**YOUR ASSIGNMENT:**
Since the data must remain as supplied, reproduce it word for word.

**DATA:**
------------------------------
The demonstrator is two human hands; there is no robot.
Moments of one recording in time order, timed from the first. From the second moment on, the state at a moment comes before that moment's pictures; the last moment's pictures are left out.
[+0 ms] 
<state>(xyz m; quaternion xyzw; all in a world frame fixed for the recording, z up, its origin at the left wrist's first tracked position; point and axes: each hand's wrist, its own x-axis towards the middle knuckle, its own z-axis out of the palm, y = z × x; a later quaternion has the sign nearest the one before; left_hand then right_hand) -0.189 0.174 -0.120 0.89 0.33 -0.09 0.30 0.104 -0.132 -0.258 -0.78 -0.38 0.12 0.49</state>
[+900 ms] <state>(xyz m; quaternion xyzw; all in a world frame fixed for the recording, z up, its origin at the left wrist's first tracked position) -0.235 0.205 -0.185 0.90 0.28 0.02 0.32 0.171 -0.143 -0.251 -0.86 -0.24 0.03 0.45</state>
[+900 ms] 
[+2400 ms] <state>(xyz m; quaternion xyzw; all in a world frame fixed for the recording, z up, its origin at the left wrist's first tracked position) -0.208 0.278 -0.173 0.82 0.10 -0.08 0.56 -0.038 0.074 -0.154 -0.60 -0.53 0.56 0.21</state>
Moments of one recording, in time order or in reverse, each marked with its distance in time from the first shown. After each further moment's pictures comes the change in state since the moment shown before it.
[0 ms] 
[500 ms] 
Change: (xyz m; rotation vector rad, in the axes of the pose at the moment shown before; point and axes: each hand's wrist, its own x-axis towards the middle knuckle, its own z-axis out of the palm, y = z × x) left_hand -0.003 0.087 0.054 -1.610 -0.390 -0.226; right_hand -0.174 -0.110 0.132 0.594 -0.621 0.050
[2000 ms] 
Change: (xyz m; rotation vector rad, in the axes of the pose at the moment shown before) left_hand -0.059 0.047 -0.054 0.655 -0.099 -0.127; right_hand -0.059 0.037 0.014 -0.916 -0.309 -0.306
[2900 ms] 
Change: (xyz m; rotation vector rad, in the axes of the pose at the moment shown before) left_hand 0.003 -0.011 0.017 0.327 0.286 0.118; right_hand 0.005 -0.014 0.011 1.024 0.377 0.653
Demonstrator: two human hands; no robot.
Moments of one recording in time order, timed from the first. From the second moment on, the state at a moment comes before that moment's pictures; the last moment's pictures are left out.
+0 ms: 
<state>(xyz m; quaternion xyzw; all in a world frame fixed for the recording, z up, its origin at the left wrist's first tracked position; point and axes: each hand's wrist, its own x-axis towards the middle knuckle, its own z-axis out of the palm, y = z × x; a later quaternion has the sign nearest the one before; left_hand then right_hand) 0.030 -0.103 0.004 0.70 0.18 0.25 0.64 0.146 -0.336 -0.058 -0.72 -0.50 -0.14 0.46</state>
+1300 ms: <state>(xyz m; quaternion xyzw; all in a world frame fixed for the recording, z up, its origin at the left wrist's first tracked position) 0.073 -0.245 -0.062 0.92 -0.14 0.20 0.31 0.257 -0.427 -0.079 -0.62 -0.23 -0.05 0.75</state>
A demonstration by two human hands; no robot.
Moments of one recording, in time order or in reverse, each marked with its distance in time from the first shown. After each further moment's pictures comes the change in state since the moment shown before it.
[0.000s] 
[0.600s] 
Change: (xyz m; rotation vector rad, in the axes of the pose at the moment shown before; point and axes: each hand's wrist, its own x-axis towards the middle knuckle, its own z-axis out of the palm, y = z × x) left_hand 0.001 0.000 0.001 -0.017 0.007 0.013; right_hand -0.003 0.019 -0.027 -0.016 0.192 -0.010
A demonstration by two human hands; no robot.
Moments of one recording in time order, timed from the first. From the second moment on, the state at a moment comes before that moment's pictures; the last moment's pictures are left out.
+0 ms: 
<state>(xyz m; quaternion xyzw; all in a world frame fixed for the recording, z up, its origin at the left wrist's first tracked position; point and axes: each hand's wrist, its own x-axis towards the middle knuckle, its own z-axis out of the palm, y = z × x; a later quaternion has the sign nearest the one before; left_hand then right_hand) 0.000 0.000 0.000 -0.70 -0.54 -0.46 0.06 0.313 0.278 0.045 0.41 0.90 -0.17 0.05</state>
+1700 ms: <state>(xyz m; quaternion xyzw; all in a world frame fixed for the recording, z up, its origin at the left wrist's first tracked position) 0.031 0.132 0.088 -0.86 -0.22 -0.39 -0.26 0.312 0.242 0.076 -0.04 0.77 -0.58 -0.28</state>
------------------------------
**ANSWER FOR THIS EXERCISE:**
The demonstrator is two human hands; there is no robot.
Moments of one recording in time order, timed from the first. From the second moment on, the state at a moment comes before that moment's pictures; the last moment's pictures are left out.
[+0 ms] 
<state>(xyz m; quaternion xyzw; all in a world frame fixed for the recording, z up, its origin at the left wrist's first tracked position; point and axes: each hand's wrist, its own x-axis towards the middle knuckle, its own z-axis out of the palm, y = z × x; a later quaternion has the sign nearest the one before; left_hand then right_hand) -0.189 0.174 -0.120 0.89 0.33 -0.09 0.30 0.104 -0.132 -0.258 -0.78 -0.38 0.12 0.49</state>
[+900 ms] <state>(xyz m; quaternion xyzw; all in a world frame fixed for the recording, z up, its origin at the left wrist's first tracked position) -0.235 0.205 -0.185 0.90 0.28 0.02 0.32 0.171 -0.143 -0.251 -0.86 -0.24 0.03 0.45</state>
[+900 ms] 
[+2400 ms] <state>(xyz m; quaternion xyzw; all in a world frame fixed for the recording, z up, its origin at the left wrist's first tracked position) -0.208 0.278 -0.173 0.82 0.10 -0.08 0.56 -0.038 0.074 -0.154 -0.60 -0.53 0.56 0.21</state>
Moments of one recording, in time order or in reverse, each marked with its distance in time from the first shown. After each further moment's pictures comes the change in state since the moment shown before it.
[0 ms] 
[500 ms] 
Change: (xyz m; rotation vector rad, in the axes of the pose at the moment shown before; point and axes: each hand's wrist, its own x-axis towards the middle knuckle, its own z-axis out of the palm, y = z × x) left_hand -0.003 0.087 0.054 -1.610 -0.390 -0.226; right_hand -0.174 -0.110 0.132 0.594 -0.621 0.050
[2000 ms] 
Change: (xyz m; rotation vector rad, in the axes of the pose at the moment shown before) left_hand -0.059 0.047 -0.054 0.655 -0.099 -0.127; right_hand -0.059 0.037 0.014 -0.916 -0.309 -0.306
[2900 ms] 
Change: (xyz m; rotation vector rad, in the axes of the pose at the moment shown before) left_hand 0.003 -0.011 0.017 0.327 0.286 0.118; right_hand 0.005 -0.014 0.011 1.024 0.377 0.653
Demonstrator: two human hands; no robot.
Moments of one recording in time order, timed from the first. From the second moment on, the state at a moment comes before that moment's pictures; the last moment's pictures are left out.
+0 ms: 
<state>(xyz m; quaternion xyzw; all in a world frame fixed for the recording, z up, its origin at the left wrist's first tracked position; point and axes: each hand's wrist, its own x-axis towards the middle knuckle, its own z-axis out of the palm, y = z × x; a later quaternion has the sign nearest the one before; left_hand then right_hand) 0.030 -0.103 0.004 0.70 0.18 0.25 0.64 0.146 -0.336 -0.058 -0.72 -0.50 -0.14 0.46</state>
+1300 ms: <state>(xyz m; quaternion xyzw; all in a world frame fixed for the recording, z up, its origin at the left wrist's first tracked position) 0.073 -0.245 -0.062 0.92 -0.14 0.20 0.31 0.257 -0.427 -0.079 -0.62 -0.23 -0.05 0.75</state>
A demonstration by two human hands; no robot.
Moments of one recording, in time order or in reverse, each marked with its distance in time from the first shown. After each further moment's pictures comes the change in state since the moment shown before it.
[0.000s] 
[0.600s] 
Change: (xyz m; rotation vector rad, in the axes of the pose at the moment shown before; point and axes: each hand's wrist, its own x-axis towards the middle knuckle, its own z-axis out of the palm, y = z × x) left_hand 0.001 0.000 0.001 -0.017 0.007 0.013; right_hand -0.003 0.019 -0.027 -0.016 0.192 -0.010
A demonstration by two human hands; no robot.
Moments of one recording in time order, timed from the first. From the second moment on, the state at a moment comes before that moment's pictures; the last moment's pictures are left out.
+0 ms: 
<state>(xyz m; quaternion xyzw; all in a world frame fixed for the recording, z up, its origin at the left wrist's first tracked position; point and axes: each hand's wrist, its own x-axis towards the middle knuckle, its own z-axis out of the palm, y = z × x; a later quaternion has the sign nearest the one before; left_hand then right_hand) 0.000 0.000 0.000 -0.70 -0.54 -0.46 0.06 0.313 0.278 0.045 0.41 0.90 -0.17 0.05</state>
+1700 ms: <state>(xyz m; quaternion xyzw; all in a world frame fixed for the recording, z up, its origin at the left wrist's first tracked position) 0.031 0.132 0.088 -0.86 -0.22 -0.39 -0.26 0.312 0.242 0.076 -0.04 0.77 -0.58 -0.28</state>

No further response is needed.